**What to work on:**
The records below are to be retyped in full. Keep every word.

- Opening Delimiter -

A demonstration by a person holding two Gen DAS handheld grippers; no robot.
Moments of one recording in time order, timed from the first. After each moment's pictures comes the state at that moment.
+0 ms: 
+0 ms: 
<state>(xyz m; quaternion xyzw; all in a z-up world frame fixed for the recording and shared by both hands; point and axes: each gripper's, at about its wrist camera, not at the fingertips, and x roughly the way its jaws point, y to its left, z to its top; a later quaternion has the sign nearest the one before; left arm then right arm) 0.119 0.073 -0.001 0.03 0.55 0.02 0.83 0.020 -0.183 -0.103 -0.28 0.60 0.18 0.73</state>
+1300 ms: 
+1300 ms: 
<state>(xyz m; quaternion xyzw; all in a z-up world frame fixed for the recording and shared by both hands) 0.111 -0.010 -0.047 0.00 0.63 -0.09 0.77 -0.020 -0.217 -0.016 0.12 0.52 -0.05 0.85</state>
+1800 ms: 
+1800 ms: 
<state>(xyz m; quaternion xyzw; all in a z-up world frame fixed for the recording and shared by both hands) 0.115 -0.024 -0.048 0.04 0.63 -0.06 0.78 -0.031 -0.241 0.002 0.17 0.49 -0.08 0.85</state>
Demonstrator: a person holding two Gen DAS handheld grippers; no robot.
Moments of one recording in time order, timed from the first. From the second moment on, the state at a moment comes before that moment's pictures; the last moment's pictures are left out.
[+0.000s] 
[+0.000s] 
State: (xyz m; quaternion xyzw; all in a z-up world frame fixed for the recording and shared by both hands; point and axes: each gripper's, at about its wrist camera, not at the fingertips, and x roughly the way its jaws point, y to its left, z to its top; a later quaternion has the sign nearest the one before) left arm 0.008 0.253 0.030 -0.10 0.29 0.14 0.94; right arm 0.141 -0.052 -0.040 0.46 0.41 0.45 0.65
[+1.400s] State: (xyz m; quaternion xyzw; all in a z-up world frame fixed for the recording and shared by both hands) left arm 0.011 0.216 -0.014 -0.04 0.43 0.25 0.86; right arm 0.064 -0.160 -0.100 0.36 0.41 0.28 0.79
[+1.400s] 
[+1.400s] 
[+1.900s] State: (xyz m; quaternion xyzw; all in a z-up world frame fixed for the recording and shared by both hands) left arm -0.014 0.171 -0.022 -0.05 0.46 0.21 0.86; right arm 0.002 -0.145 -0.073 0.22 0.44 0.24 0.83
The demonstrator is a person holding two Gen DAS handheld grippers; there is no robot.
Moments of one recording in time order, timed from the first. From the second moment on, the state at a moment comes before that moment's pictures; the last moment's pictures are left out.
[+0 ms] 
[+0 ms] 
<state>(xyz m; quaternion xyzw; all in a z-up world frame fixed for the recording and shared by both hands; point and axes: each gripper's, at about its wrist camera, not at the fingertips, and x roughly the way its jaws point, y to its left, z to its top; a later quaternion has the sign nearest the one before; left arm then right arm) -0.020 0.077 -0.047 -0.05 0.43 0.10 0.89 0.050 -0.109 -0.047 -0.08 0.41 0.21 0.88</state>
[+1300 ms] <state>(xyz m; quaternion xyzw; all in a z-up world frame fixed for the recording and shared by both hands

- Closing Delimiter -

**Written solution:**
A demonstration by a person holding two Gen DAS handheld grippers; no robot.
Moments of one recording in time order, timed from the first. After each moment's pictures comes the state at that moment.
+0 ms: 
+0 ms: 
<state>(xyz m; quaternion xyzw; all in a z-up world frame fixed for the recording and shared by both hands; point and axes: each gripper's, at about its wrist camera, not at the fingertips, and x roughly the way its jaws point, y to its left, z to its top; a later quaternion has the sign nearest the one before; left arm then right arm) 0.119 0.073 -0.001 0.03 0.55 0.02 0.83 0.020 -0.183 -0.103 -0.28 0.60 0.18 0.73</state>
+1300 ms: 
+1300 ms: 
<state>(xyz m; quaternion xyzw; all in a z-up world frame fixed for the recording and shared by both hands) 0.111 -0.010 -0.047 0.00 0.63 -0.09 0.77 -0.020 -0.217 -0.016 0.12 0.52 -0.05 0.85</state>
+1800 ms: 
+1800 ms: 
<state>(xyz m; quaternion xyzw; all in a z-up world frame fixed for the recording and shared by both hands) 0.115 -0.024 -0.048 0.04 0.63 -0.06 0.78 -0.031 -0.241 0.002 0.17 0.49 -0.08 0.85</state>
Demonstrator: a person holding two Gen DAS handheld grippers; no robot.
Moments of one recording in time order, timed from the first. From the second moment on, the state at a moment comes before that moment's pictures; the last moment's pictures are left out.
[+0.000s] 
[+0.000s] 
State: (xyz m; quaternion xyzw; all in a z-up world frame fixed for the recording and shared by both hands; point and axes: each gripper's, at about its wrist camera, not at the fingertips, and x roughly the way its jaws point, y to its left, z to its top; a later quaternion has the sign nearest the one before) left arm 0.008 0.253 0.030 -0.10 0.29 0.14 0.94; right arm 0.141 -0.052 -0.040 0.46 0.41 0.45 0.65
[+1.400s] State: (xyz m; quaternion xyzw; all in a z-up world frame fixed for the recording and shared by both hands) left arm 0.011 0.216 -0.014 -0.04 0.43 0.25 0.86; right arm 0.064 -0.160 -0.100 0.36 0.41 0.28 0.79
[+1.400s] 
[+1.400s] 
[+1.900s] State: (xyz m; quaternion xyzw; all in a z-up world frame fixed for the recording and shared by both hands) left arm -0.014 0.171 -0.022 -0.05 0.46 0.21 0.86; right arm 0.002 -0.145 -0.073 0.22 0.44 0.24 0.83
The demonstrator is a person holding two Gen DAS handheld grippers; there is no robot.
Moments of one recording in time order, timed from the first. From the second moment on, the state at a moment comes before that moment's pictures; the last moment's pictures are left out.
[+0 ms] 
[+0 ms] 
<state>(xyz m; quaternion xyzw; all in a z-up world frame fixed for the recording and shared by both hands; point and axes: each gripper's, at about its wrist camera, not at the fingertips, and x roughly the way its jaws point, y to its left, z to its top; a later quaternion has the sign nearest the one before; left arm then right arm) -0.020 0.077 -0.047 -0.05 0.43 0.10 0.89 0.050 -0.109 -0.047 -0.08 0.41 0.21 0.88</state>
[+1300 ms] <state>(xyz m; quaternion xyzw; all in a z-up world frame fixed for the recording and shared by both hands

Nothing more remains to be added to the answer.